Siri, Google Home, and Amazon Echo all share a few common traits. For one thing, they are all identified as virtual assistants; application programs that use limited artificial intelligence (AI) to understand and digitally interpret voice commands to complete tasks. However, unlike their human counterparts, AI assistants have historically been capable of executing only one task at a time.
That’s about to change.
Programmers from Facebook Research and researchers at MIT have co-launched a pilot project aimed at understanding how natural language is understood — or not understood — by AI, and how it can learn from dialogue as opposed to traditional algorithms or programming. The end game is a virtual assistant that can execute a wider number of tasks concurrently, and the implications could be mind-blowing.
Why Use Minecraft to Test an AI “Intern”?

According to the online MIT Technology Review, Minecraft represents a perfect platform for AI to learn a wide range of tasks. “Instead of superhuman performance on a single difficult task, we are interested in competency across a large number of simpler tasks, specified… by humans,” says the research team, led by Arthur Szlam.
The world of Minecraft is ideal because it’s a building and crafting game that offers variety, but with a set of predictable and simple rules. This kind of environment is a great breeding ground for machine learning.
“We believe we can make progress towards a useful assistant without having to be able to succeed at every possible request.

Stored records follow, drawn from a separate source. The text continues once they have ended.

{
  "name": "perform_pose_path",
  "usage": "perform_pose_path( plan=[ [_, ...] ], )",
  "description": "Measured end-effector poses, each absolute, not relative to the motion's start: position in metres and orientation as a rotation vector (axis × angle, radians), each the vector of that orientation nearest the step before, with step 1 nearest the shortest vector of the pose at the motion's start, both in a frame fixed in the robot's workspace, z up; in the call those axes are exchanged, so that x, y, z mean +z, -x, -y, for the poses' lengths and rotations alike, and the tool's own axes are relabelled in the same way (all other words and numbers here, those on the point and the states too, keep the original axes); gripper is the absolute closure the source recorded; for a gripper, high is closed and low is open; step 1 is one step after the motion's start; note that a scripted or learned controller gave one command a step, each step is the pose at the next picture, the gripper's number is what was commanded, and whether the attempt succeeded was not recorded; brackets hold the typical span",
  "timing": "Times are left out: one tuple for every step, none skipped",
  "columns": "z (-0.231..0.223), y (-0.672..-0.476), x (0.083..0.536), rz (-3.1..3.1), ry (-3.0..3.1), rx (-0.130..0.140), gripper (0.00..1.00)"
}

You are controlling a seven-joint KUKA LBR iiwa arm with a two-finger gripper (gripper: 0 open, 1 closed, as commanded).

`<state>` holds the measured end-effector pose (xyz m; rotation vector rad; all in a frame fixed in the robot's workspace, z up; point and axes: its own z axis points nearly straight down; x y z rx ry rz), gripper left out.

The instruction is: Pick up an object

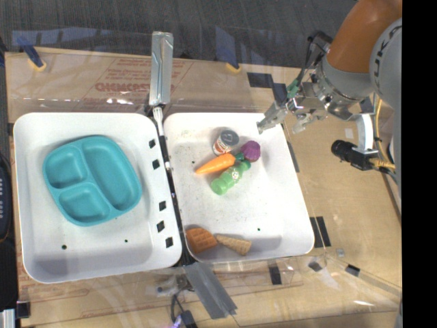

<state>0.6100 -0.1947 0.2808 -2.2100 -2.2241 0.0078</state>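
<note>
Item 1. Ice-cream cone [234,243] and brown, bread-like piece [201,238]: near rim of the right bin [287,210], well apart from the pincer [283,117], lying touching; low and close to the wall, a poor first choice.

Item 2. Green bottle-shaped toy [227,179], carrot [215,163], purple toy [250,150], small can [227,141]: one tight cluster mid-bin, just below and left of the pincer, pieces touching. Any could serve as the object to pick. Judgement: the purple toy or can sits nearest the pincer; descend straight over one piece, fingers straddling its narrow side, so neighbours are not nudged.

Item 3. Pincer: hovering at the bin's far right corner, fingers spread moderately, nothing between them.

Item 4. Teal divided plate [92,178]: in the left bin [34,251], far left of the pincer.

Item 5. Bench [341,203]: taped brown sheeting.
</note>
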Motion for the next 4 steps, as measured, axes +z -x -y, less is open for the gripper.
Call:
perform_pose_path(
  plan=[
    [0.212, -0.552, 0.315, 2.137, 2.300, 0.006, 0.00],
    [0.120, -0.634, 0.225, 2.261, 2.161, 0.014, 0.00],
    [0.189, -0.616, 0.184, 2.231, 2.201, 0.014, 0.00],
    [0.196, -0.647, 0.131, 2.290, 2.171, -0.015, 0.00]
  ],
)
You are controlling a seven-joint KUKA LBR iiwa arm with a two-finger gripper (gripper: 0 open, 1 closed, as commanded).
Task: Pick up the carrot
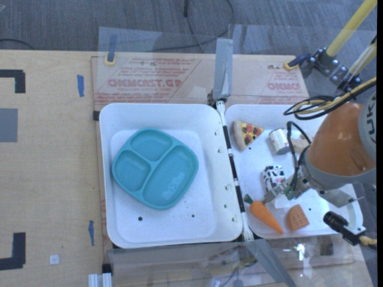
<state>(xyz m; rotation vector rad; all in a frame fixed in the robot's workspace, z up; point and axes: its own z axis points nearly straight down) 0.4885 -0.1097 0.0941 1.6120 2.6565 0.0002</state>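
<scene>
Carrot (266, 216): lying in the right bin (311, 217), near its front-left corner.
Waffle piece (297, 217): just right of the carrot.
Gripper (280, 188): above the carrot, beside a black-and-white toy (273, 176); grip state cannot be told.

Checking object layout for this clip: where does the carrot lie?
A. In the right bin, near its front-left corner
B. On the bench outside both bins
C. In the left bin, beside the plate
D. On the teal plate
A: the carrot lies on the floor of the right bin, near its front-left corner, beside the waffle piece.
</scene>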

If true, this could pave the way to further learning during deployment,” says Szlam’s team.
The Struggles of Machine Learning

While the commands in Minecraft might seem simplistic, breaking them down so that a bot can decode and understand them is a much more difficult task. Szlam uses this Minecraft example:
“Build a tower 15 blocks tall and then put a giant smiley on top.”
Researchers argue that in order to succeed in executing this command, the AI assistant must understand nonrepresentational concepts such as “tower,” “15,” and “blocks high.”
“It (also) needs to know what a ‘smiley’ is (and how to build it) and understand the relative position ‘top’,” researchers say. These are all concrete notions to humans, but abstract nonsense to a learning technology.
This is where understanding natural language voice commands would be infinitely useful in multitasking. “An AI assistant … can interact with players, perform tasks on request … also learn from these interactions, and develop new skills,” says Szlam and his team. In short, if AI can learn from its interactions, it can create a whole new range of tasks and perform them.
Siri will do what you ask, so long as the task is simple and uses language already embedded in its repertoire. It has a female voice but lacks the capacity for open dialogue and cannot problem-solve. Traditionally, machine learning was dependent on what creators programmed the machine to learn.
While still in its infancy, the science of machines learning from humans will open the door to limitless opportunities. It may not be long before natural language and self-improvement are not exclusively human characteristics.